Dive Brief:
- NeuroOne Medical Technologies received Food and Drug Administration clearance for a minimally invasive nerve ablation system to treat trigeminal neuralgia, a condition that causes severe, chronic facial pain.
- Trigeminal neuralgia is typically treated with medication or invasive procedures. NeuroOne’s OneRF ablation system uses radiofrequency energy to create lesions to interrupt pain signals.
- NeuroOne filed its FDA submission in April, earlier than previously anticipated. The Eden Prairie, Minnesota-based company said Monday it now expects to launch the device on a limited basis in the fourth quarter of this year.
Dive Insight:
About 150,000 people a year are diagnosed with trigeminal neuralgia, according to the American Association of Neurological Surgeons. The pain is caused by irritation of the trigeminal nerve that provides sensation to the face, though the exact cause is not known. The condition is most common in people over the age of 50 and in women. A form of trigeminal neuralgia is associated with multiple sclerosis.
NeuroOne’s radiofrequency electrode targets and ablates the pain-conducting nerve fibers. The treatment may reduce procedure times and improve patient comfort and safety, the company said.

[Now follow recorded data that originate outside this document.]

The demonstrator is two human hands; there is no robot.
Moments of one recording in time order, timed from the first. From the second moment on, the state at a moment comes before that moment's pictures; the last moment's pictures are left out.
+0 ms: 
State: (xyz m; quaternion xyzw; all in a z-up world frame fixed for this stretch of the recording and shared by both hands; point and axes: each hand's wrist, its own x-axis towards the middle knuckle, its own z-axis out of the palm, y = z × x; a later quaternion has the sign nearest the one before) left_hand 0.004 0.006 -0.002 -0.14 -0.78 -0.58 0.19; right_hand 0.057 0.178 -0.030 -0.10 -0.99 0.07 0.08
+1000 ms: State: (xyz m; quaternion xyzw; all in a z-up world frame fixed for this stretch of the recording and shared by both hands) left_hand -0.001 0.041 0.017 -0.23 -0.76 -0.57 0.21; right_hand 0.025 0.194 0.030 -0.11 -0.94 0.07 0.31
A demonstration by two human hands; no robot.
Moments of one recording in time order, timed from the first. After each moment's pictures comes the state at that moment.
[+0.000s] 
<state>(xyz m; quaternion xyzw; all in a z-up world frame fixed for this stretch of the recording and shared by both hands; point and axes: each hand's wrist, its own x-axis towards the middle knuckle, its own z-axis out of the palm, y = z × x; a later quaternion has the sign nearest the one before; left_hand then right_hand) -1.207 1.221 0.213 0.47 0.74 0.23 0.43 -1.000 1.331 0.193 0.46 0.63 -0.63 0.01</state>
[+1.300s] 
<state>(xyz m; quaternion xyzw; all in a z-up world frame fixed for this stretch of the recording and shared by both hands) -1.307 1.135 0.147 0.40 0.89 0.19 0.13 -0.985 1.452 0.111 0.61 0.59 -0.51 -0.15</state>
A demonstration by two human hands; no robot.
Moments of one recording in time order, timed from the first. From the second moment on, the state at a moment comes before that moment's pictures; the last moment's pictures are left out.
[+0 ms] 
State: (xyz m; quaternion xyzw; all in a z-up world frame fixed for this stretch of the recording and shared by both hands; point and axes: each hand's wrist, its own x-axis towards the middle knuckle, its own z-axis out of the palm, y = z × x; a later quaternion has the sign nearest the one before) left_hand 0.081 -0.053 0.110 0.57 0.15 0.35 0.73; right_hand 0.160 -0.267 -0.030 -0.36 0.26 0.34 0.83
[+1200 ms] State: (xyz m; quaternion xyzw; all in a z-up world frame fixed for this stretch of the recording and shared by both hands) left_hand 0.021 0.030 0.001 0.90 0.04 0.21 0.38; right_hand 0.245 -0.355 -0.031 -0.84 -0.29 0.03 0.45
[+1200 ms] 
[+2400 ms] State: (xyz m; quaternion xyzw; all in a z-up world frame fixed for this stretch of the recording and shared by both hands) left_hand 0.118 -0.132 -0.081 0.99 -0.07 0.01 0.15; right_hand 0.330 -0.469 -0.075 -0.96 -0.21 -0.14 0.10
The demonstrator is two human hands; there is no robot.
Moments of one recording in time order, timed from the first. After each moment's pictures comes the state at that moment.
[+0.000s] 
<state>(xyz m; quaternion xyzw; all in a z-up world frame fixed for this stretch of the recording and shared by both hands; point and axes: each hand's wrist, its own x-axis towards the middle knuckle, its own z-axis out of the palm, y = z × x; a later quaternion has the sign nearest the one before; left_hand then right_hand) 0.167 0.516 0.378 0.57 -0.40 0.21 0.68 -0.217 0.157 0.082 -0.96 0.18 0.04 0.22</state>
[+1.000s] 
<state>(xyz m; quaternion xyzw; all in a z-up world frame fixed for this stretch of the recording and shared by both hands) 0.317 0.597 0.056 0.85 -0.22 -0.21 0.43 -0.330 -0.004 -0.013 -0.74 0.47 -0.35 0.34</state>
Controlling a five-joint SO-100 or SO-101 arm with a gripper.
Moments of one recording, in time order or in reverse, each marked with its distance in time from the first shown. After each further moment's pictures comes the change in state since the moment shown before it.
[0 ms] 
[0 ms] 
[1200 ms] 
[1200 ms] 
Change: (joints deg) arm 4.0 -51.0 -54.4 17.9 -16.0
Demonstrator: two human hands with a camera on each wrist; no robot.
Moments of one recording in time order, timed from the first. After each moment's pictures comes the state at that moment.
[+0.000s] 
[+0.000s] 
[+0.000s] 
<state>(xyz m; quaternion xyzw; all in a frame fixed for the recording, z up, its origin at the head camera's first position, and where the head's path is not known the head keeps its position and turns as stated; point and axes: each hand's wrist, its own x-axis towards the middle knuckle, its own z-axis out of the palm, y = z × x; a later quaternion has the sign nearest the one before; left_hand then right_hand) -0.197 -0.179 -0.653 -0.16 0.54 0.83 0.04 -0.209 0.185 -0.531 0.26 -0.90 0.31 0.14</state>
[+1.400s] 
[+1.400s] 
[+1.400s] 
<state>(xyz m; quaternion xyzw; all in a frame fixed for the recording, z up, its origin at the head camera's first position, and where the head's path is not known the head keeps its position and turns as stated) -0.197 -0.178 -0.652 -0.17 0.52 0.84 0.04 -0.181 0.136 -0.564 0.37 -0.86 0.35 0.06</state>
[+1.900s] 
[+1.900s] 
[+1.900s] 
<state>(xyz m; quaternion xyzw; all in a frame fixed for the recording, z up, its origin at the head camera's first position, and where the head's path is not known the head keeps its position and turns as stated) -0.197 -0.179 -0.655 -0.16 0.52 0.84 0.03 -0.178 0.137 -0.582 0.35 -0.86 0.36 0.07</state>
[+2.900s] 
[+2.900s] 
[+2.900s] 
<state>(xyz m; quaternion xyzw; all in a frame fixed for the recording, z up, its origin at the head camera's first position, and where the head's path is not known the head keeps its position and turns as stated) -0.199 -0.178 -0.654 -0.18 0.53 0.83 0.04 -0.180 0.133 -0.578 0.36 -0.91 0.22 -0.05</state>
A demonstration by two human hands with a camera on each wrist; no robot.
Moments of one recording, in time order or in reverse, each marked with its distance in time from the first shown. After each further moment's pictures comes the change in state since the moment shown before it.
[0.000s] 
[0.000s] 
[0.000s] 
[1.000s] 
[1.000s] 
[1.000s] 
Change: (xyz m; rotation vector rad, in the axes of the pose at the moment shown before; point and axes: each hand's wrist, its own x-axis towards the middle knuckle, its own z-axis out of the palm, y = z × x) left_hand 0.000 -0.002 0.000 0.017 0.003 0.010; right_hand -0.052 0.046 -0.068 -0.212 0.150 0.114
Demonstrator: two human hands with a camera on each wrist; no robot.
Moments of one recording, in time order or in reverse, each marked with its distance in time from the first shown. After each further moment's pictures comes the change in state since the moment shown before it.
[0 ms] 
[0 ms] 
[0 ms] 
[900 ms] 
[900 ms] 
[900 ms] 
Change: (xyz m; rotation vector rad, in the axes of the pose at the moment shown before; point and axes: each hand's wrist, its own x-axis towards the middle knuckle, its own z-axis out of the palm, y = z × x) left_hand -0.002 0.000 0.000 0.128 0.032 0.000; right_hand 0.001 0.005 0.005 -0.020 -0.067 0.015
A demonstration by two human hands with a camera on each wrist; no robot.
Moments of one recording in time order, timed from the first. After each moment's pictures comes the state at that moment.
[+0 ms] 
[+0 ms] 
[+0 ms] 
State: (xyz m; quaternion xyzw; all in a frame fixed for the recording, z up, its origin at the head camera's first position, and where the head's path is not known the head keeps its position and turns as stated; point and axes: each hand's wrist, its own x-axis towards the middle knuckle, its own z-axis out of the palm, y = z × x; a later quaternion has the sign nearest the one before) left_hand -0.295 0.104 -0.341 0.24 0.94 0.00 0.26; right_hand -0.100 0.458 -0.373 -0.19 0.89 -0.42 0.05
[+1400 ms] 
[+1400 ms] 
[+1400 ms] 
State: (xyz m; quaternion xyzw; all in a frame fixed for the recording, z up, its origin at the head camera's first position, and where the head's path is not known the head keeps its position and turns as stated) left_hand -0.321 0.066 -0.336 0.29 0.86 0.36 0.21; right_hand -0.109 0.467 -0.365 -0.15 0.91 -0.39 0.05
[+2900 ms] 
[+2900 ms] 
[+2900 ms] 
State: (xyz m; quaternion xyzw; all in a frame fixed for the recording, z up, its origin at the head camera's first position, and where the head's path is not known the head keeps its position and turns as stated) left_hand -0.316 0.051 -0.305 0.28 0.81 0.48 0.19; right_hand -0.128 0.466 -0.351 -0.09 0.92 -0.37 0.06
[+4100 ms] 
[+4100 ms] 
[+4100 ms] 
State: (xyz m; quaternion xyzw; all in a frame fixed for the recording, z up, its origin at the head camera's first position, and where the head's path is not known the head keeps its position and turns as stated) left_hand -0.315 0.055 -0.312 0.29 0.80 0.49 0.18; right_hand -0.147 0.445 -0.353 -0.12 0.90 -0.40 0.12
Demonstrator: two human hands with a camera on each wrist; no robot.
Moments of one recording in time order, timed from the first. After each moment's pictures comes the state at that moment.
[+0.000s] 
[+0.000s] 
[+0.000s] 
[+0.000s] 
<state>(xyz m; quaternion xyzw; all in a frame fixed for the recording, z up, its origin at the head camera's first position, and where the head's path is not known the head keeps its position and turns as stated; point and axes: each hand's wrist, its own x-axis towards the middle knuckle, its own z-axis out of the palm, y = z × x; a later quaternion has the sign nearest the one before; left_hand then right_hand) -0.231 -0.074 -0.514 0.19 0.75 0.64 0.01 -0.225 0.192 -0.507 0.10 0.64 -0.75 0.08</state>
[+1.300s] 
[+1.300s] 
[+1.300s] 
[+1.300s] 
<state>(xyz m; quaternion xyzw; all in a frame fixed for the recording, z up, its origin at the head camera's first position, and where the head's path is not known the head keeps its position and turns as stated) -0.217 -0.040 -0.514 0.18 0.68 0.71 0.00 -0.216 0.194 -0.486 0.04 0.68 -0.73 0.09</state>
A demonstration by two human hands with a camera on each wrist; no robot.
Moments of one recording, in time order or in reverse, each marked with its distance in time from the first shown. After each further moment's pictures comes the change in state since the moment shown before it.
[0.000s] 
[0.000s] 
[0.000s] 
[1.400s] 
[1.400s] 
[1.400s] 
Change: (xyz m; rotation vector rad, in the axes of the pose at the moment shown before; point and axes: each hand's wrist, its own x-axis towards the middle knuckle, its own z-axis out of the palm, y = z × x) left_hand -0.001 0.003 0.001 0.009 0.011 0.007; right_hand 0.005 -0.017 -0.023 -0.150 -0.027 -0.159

FDA clearance of the OneRF device for trigeminal neuralgia marks the company’s first expansion into the treatment of chronic pain. NeuroOne also sells its FDA-cleared OneRF sEEG brain ablation system used in neurosurgery and has a distribution agreement with Zimmer Biomet.
“We expect to pursue additional opportunities leveraging our technology platform in pain management and other therapeutic applications, such as treatment of lower back pain,” CEO Dave Rosa said in a statement.
In May, NeuroOne said FDA clearance of the trigeminal neuralgia treatment could begin to generate revenue for the company in late 2025.